**Work item**
Give back all of the data exactly as written.

**Data to process**
- - - - -

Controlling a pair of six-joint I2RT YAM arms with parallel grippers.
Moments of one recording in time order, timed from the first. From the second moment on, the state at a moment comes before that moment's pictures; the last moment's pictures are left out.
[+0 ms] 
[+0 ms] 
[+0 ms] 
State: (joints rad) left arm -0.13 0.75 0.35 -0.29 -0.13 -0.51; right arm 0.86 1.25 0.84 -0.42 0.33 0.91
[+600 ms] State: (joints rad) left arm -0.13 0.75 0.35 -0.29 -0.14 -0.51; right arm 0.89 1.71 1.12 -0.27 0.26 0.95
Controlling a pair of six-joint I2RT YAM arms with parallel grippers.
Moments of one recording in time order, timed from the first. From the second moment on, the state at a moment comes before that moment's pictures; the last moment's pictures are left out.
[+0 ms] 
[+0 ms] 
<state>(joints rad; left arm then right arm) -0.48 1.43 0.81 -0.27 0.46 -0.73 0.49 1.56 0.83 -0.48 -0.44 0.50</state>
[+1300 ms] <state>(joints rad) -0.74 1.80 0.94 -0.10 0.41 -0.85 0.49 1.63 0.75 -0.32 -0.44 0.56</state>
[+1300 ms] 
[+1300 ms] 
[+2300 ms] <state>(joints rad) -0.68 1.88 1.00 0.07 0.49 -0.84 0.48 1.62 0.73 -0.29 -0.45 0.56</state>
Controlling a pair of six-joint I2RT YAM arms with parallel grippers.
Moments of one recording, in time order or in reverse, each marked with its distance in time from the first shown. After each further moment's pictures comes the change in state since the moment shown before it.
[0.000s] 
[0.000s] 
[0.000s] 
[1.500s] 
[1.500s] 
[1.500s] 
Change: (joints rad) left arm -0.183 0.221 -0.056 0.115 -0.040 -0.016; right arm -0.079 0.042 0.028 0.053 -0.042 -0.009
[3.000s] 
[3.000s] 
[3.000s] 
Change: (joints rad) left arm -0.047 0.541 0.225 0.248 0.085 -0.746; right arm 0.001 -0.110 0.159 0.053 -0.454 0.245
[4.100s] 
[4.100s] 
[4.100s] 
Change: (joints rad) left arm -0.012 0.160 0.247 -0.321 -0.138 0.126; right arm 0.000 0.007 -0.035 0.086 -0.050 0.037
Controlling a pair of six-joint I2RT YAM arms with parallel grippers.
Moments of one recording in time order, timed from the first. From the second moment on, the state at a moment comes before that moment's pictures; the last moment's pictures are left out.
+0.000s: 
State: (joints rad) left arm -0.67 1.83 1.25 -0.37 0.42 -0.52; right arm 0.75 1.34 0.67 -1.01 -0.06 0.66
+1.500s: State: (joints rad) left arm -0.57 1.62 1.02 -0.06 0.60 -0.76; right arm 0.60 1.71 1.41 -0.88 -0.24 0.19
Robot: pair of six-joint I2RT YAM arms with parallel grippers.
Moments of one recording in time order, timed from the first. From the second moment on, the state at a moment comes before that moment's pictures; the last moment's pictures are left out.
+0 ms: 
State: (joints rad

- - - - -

**Answer box**
Controlling a pair of six-joint I2RT YAM arms with parallel grippers.
Moments of one recording in time order, timed from the first. From the second moment on, the state at a moment comes before that moment's pictures; the last moment's pictures are left out.
[+0 ms] 
[+0 ms] 
[+0 ms] 
State: (joints rad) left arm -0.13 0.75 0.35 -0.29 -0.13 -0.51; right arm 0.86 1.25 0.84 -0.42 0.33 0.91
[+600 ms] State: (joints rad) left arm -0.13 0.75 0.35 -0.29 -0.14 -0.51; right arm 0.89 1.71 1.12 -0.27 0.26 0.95
Controlling a pair of six-joint I2RT YAM arms with parallel grippers.
Moments of one recording in time order, timed from the first. From the second moment on, the state at a moment comes before that moment's pictures; the last moment's pictures are left out.
[+0 ms] 
[+0 ms] 
<state>(joints rad; left arm then right arm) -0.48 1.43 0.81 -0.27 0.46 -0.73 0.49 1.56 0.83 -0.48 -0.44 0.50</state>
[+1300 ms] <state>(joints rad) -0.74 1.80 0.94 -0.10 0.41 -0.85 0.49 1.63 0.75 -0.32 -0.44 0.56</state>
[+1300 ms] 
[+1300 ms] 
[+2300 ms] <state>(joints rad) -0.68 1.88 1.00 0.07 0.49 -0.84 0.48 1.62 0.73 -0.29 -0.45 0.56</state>
Controlling a pair of six-joint I2RT YAM arms with parallel grippers.
Moments of one recording, in time order or in reverse, each marked with its distance in time from the first shown. After each further moment's pictures comes the change in state since the moment shown before it.
[0.000s] 
[0.000s] 
[0.000s] 
[1.500s] 
[1.500s] 
[1.500s] 
Change: (joints rad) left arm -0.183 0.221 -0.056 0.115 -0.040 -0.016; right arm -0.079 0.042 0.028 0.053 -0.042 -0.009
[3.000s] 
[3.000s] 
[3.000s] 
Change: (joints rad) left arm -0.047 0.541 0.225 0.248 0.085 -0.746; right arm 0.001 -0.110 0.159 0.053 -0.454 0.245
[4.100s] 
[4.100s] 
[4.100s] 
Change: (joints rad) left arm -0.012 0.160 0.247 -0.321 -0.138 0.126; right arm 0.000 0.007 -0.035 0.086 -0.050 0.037
Controlling a pair of six-joint I2RT YAM arms with parallel grippers.
Moments of one recording in time order, timed from the first. From the second moment on, the state at a moment comes before that moment's pictures; the last moment's pictures are left out.
+0.000s: 
State: (joints rad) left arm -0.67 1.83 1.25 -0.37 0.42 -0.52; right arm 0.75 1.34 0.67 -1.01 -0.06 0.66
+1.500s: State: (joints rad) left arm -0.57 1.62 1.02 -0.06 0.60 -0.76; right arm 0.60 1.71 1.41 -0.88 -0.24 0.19
Robot: pair of six-joint I2RT YAM arms with parallel grippers.
Moments of one recording in time order, timed from the first. From the second moment on, the state at a moment comes before that moment's pictures; the last moment's pictures are left out.
+0 ms: 
State: (joints rad

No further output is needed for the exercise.